Os fertilizantes nitrogenados químicos são subdivididos em quatro grupos. Os amoniacais, que apresentam o nitrogênio na forma amoniacal, como a amônia anidra (82%N), as soluções amoniacais (20%N), o sulfato de amônio (21%N), o cloreto de amônio (25%N), o fosfato de monoamônio-MAP (9%N), o fosfato diamônio-DAP (16%N), o fosfosulfato de amônio (13%N). Os nítricos, que apresentam o nitrogênio na forma nítrica, como o nitrato de sódio (16%N), o nitrato de potássio (13%N), o nitrato de cálcio (16%N), o nitrofosfato (14%N). Os nítrico-amoniacais, que apresentam o nitrogênio nas formas nítrica e amoniacal, como o nitrato de amônio (32%N), o nitrato de amônio e cálcio (20%N), o nitrosulfocálcio (25%N), o sulfonitrato de amônio (25%N), o sulfonitrato de amônio e magnésio (19%N). Os amídicos, que apresentam o nitrogênio na forma amídica, como a uréia (4%N), a uréia formaldeído (35%N), a uréia revestida com enxofre (39%N) e a crotonilidina diuréia (28%N).

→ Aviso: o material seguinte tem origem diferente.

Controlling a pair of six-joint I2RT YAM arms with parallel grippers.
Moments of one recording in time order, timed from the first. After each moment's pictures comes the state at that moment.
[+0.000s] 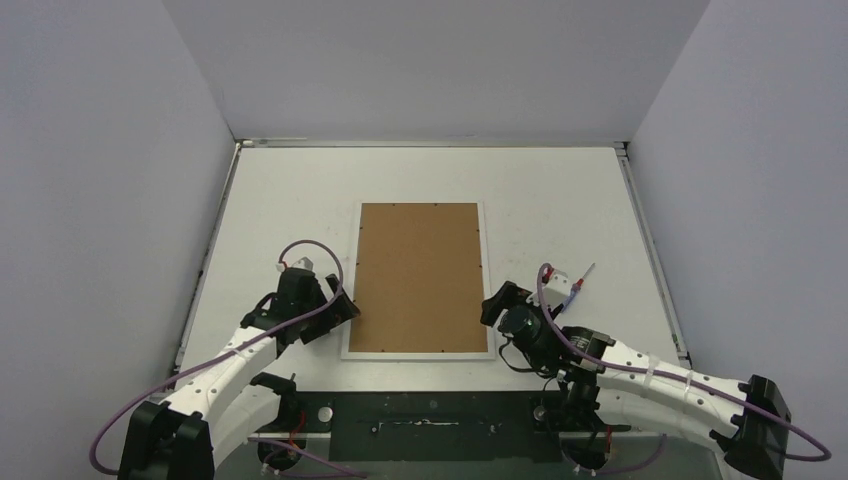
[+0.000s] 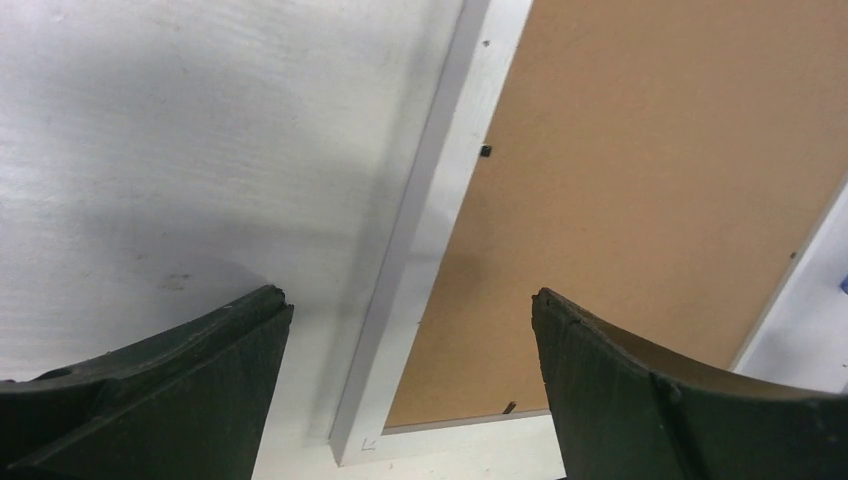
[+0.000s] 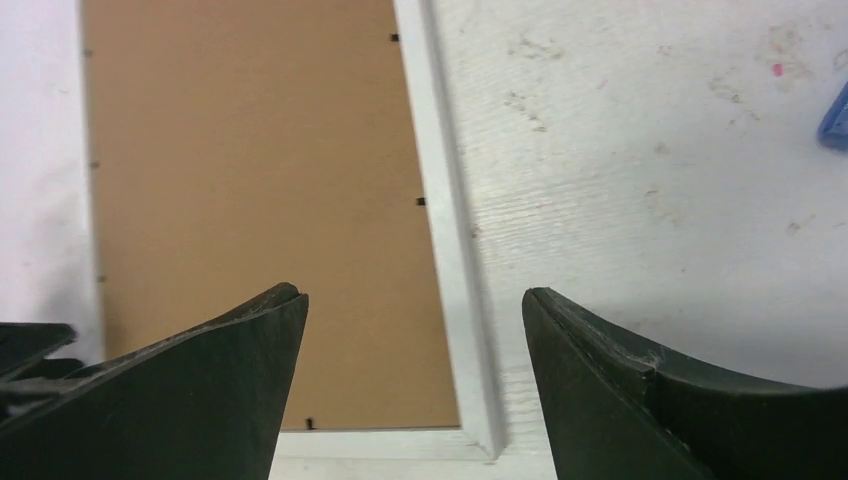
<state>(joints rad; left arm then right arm) -0.31 0.90 0.38 -0.40 0.06 -0.80 1.12 0.75 0.45 -0.48 0.77 1.19</state>
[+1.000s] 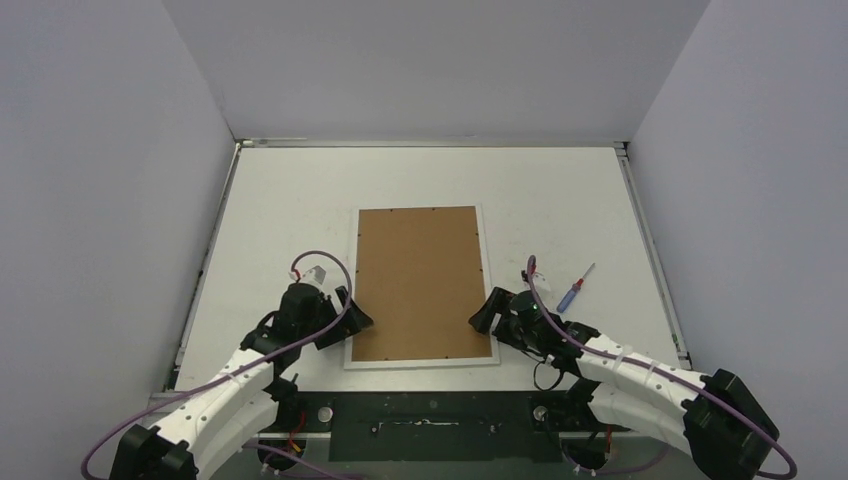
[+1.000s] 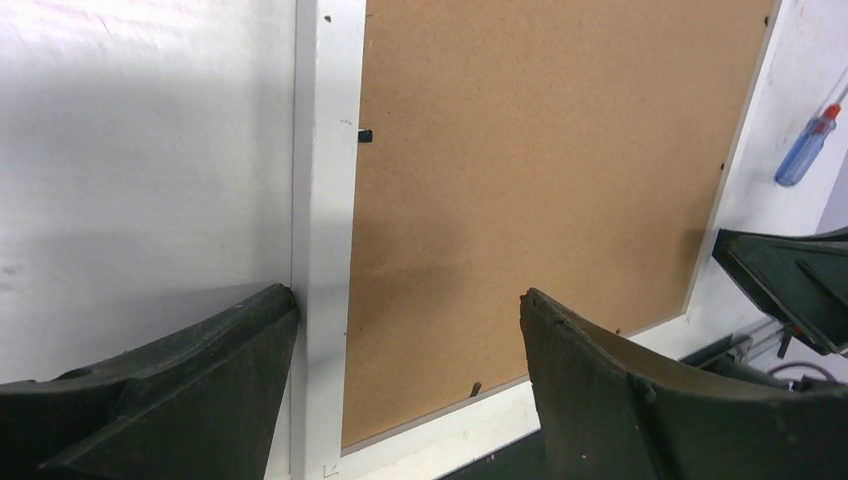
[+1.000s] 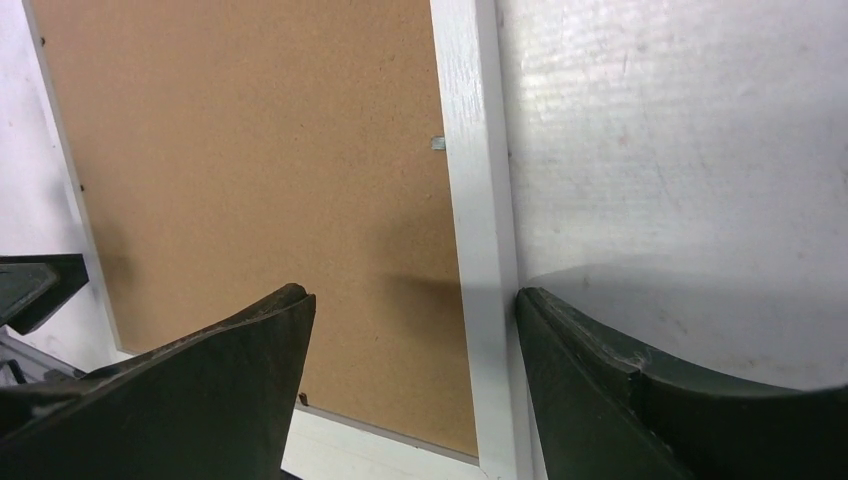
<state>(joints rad) -0.41 0.79 0.25 -0.24 0.17 -0.83 0.74 0.96 0.28 -0.09 0.10 0.98</state>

Devido à sua alta mobilidade, a quantidade total de nitrogênio adicionada com os fertilizantes nitrogenados deve ser aplicada de forma fracionada, a fim de que a planta possa encontrar no solo o nitrogênio que necessita, nos períodos críticos do seu ciclo vital.

6.2. Fosfatados

As fontes minerais de fósforo são todas originadas de rochas fosfáticas, conhecidas como “fosfatos naturais”, que são encontrados na forma de compostos de ferro, alumínio e de cálcio. Os fosfatos de ferro e de alumínio têm sua solubilidade aumentada com a elevação do pH do solo. Os fosfatos de cálcio (apatitas e fosforitas), por sua vez, são mais solúveis em solos com pH ácido.

No comércio, são encontradas fontes naturais de fósforo e fontes industrializadas, obtidas a partir das naturais.

a) Fosfatos naturais

Os fosfatos naturais de maior ocorrência são as apatitas. Esses fosfatos possuem um teor considerável de fósforo total (24 a

27% de P2O5 total), contudo, de baixa solubilidade. A solubilidade desses materiais é aumentada em meio ácido.